More than 20% of referrals are now being made using Choose and Book, according to latest figures from NHS Connecting for Health, but the scrapping of usage targets has upset several practices.

Over the last two months the number of referrals going through the e-booking system has increased from an average of 6,000 a day at the beginning of May to a peak of 10,638 on 10 July.

The increase in use of the system is thought to have been largely prompted by practices working to meet the choice and booking directed enhanced service (DES).

However a decision to scrap the first target for the DES which required 25% of referrals to be made through the system in June has infuriated some practices who managed to achieve the total.

They claim the original DES wording meant the achievement of the June target would have allowed GP practices to retain their aspiration payment for Choose and Book, worth £1,320 to the average practice with 5,500 patients, and instead they now need to reach at least an average of 50% of referrals between September and the end of February to keep the payment.

This is disputed by the British Medical Association’s General Practitioner Committee (GPC) and the Department of Health (DH) who claim the scrapping of the June target makes no difference to the incentive payment arrangements which were always reliant on meeting the 50% target for September to February.

Dr Neil Bhatia, a GP in Yateley, Hampshire, claims the rules are ambiguous at the very least and says his PCT, Blackwater Valley and Hart, is about to write to practices who have achieved the target to reassure them the aspiration payment will not be clawed back, even if they fail to meet the 50% target.

Dr Bhatia told EHI Primary Care: “The majority of practices who have taken this on believed that you had to do 25% to keep your aspiration payment and that there was no link to the target for 50% or more referrals because many practices decided to go for the first target although they weren’t sure if they would get to the 50% target.”

A letter sent by the DH to PCTs on 1 June about data collection for Choose and Book appears to back up Dr Bhatia’s stance.

It states: “Aspiration payments have been made based on a commitment to use Choose and Book, and may be retained providing practices make 25% of their referrals through Choose and Book in June 2006.”

Dr Bhatia sits on the Choose and Book board for his PCT and said about a quarter of practices have achieved the 25% target.

He added: “My PCT is to honour the agreement but it’s unfair and unacceptable for practices in other PCTs to change what all of us believed we had signed up to.”

Dr Richard Vautrey, deputy chairman of the GPC and its lead on IT issues, insisted that practices would have been unable to retain their aspiration payments under the old arrangements even if they had met the June target.

He told EHI Primary Care: “It’s always been the end of the year target that has counted. The 25% target was an encouragement to practices to start on the road to using Choose and Book.”

A practice manager in Cambridgeshire said the removal of the June target was in some ways good news for her practice which had achieved just under 25% of referrals through the system last month. However she said it would be “exceptionally difficult” to meet the 50% target, particularly since some specialisms were still unavailable via Choose and Book.
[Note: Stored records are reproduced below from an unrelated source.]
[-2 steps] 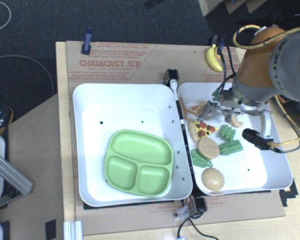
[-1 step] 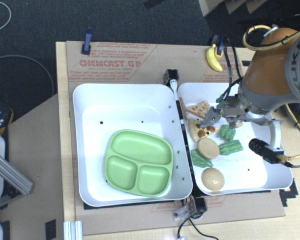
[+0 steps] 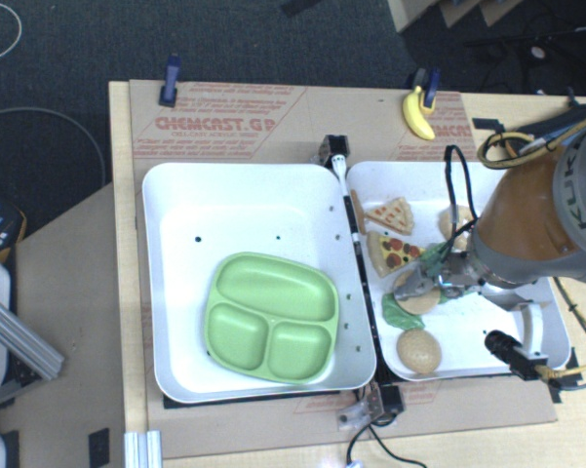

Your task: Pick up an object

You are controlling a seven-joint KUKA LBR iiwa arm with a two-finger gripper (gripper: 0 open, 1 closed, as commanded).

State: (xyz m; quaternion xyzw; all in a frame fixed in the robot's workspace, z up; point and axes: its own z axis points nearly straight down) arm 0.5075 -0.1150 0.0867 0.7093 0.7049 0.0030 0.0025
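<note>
In the right bin (image 3: 556, 334), the gripper (image 3: 431, 283) hung over pizza slices (image 3: 395, 252) at nine o'clock, finger state unclear, nothing lifted yet

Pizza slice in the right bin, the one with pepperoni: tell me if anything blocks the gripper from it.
Nothing visible does. The gripper hovers right beside the pepperoni pizza slice, in the right bin. A green leafy piece lies below them, not between.

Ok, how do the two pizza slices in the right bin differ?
The upper pizza slice is lighter, with yellowish topping and a pale crust; the lower pizza slice shows red pepperoni spots. The upper one lies apart from the arm; the lower one lies right next to the tool. Both are flat wedges in the right bin.
</note>
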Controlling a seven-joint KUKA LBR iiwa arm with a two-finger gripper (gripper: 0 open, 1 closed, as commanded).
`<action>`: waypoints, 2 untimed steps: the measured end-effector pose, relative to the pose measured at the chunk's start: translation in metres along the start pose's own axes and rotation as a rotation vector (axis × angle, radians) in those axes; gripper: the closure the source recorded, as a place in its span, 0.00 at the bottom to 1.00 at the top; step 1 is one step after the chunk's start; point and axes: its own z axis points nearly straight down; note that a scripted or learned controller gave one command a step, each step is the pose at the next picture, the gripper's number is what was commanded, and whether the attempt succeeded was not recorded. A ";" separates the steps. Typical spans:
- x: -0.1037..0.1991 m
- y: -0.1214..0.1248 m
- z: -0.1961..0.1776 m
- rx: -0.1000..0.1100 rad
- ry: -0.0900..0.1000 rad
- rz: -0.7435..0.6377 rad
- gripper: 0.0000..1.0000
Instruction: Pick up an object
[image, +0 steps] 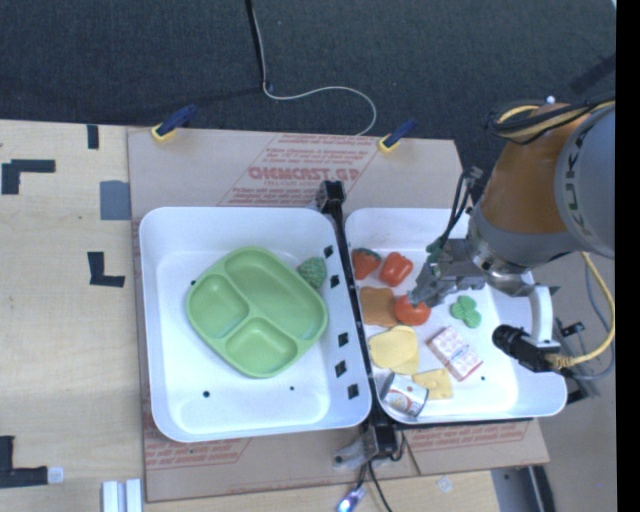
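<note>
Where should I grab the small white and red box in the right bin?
Probably from straight above the box, fingers closing across its short sides: it lies flat and angled, with bare bin floor on both long edges. The yellow piece sits close below it.

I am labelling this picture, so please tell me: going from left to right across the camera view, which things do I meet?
Green divided plate → small green toy → black divider between the bins → yellow piece → pink box → grey and orange arm.

White bins (165, 300); a light green tray (257, 312); a red tomato (411, 311); a yellow slice (394, 347); grey arm (600, 190) with an orange band (525, 175).
</note>
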 end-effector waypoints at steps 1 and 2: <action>0.047 0.010 0.002 0.000 0.000 0.000 1.00; 0.071 0.028 -0.014 -0.003 -0.001 0.002 1.00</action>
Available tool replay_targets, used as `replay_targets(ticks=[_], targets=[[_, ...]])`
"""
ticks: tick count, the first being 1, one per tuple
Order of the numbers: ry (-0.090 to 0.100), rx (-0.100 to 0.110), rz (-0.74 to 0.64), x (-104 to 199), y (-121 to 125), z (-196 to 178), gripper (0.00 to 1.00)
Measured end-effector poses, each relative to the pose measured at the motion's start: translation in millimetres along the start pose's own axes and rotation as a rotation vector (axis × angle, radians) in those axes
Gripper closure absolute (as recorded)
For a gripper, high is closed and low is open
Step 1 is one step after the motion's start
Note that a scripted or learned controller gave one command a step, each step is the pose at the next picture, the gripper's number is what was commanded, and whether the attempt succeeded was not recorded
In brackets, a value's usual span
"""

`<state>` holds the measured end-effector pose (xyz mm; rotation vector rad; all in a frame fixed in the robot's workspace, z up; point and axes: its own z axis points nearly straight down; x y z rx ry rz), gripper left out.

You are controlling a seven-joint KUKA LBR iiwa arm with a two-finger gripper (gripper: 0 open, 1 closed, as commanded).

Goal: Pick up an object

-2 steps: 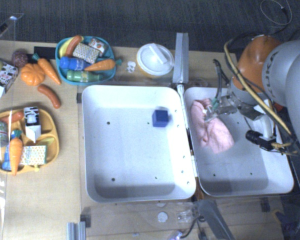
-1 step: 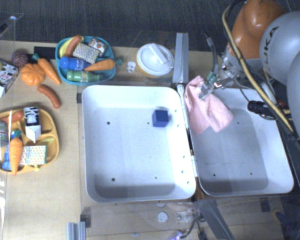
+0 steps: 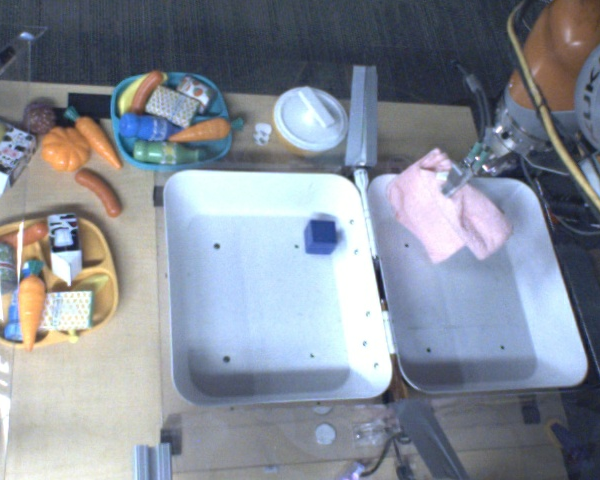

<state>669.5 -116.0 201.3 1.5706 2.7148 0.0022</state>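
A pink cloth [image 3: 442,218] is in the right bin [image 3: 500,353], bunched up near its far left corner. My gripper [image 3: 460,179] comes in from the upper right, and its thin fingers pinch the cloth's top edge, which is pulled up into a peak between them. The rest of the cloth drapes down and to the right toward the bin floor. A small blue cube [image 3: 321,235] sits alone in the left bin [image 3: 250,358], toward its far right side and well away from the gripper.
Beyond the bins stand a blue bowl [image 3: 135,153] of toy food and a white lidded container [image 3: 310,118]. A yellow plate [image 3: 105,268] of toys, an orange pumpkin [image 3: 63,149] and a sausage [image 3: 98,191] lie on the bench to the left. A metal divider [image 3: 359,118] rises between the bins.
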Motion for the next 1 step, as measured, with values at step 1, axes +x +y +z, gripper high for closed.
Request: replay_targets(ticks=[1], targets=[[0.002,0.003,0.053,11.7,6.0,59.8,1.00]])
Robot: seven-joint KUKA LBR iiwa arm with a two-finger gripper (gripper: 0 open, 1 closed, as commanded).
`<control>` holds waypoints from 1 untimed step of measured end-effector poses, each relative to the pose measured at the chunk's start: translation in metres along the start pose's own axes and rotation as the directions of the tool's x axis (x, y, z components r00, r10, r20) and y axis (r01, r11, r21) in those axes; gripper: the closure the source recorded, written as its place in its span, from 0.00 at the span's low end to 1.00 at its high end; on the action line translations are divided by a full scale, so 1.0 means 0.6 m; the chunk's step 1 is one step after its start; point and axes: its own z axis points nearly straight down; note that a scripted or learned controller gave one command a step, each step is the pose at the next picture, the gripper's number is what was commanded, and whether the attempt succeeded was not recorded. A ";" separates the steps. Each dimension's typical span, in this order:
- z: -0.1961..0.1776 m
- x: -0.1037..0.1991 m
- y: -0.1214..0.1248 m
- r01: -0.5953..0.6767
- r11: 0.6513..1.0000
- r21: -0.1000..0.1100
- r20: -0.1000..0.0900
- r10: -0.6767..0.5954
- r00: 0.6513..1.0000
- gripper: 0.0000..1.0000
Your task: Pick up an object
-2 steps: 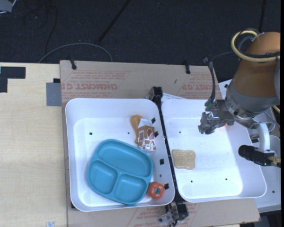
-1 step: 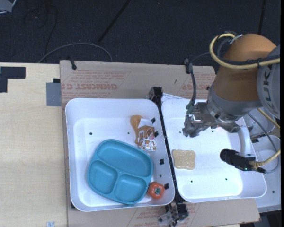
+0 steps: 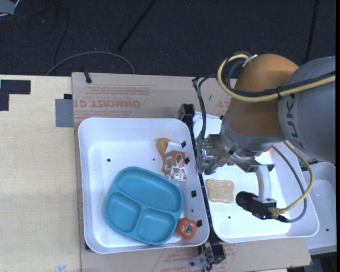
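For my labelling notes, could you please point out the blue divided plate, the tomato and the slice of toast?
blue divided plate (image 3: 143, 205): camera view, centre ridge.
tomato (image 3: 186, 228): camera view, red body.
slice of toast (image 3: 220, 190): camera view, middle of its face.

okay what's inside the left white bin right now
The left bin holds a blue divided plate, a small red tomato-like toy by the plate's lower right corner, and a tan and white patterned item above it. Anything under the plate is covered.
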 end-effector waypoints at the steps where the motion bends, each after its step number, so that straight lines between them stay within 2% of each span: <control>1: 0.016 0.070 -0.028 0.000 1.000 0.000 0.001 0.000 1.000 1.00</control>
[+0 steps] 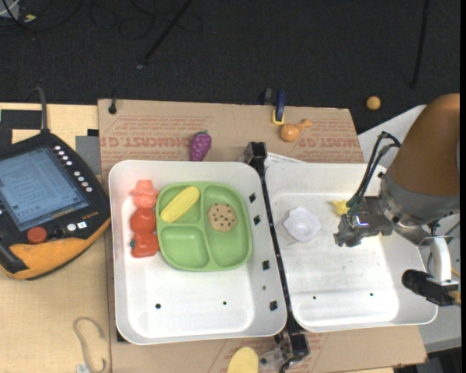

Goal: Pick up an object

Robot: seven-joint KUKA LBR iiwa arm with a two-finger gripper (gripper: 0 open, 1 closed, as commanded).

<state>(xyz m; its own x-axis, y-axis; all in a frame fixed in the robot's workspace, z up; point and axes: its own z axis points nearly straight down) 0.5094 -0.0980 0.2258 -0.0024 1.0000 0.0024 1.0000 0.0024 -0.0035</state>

According to CfH 100% of acute trusts are now live with Choose and Book and 70% of practices have used the system.

Professor Michael Thick, Choose and Book medical director and senior adviser to CfH, said the achievement of 20% of referrals through the system was testament to the hard work that the NHS has undertaken.

He added: “As a programme we still have some challenges ahead; for example supporting trusts to publish more slots, developing processes for two week wait referrals and rolling out compliant PAS across the country. But we’re making good progress on these and the increase in bookings demonstrates that the core service works and is fit for purpose.”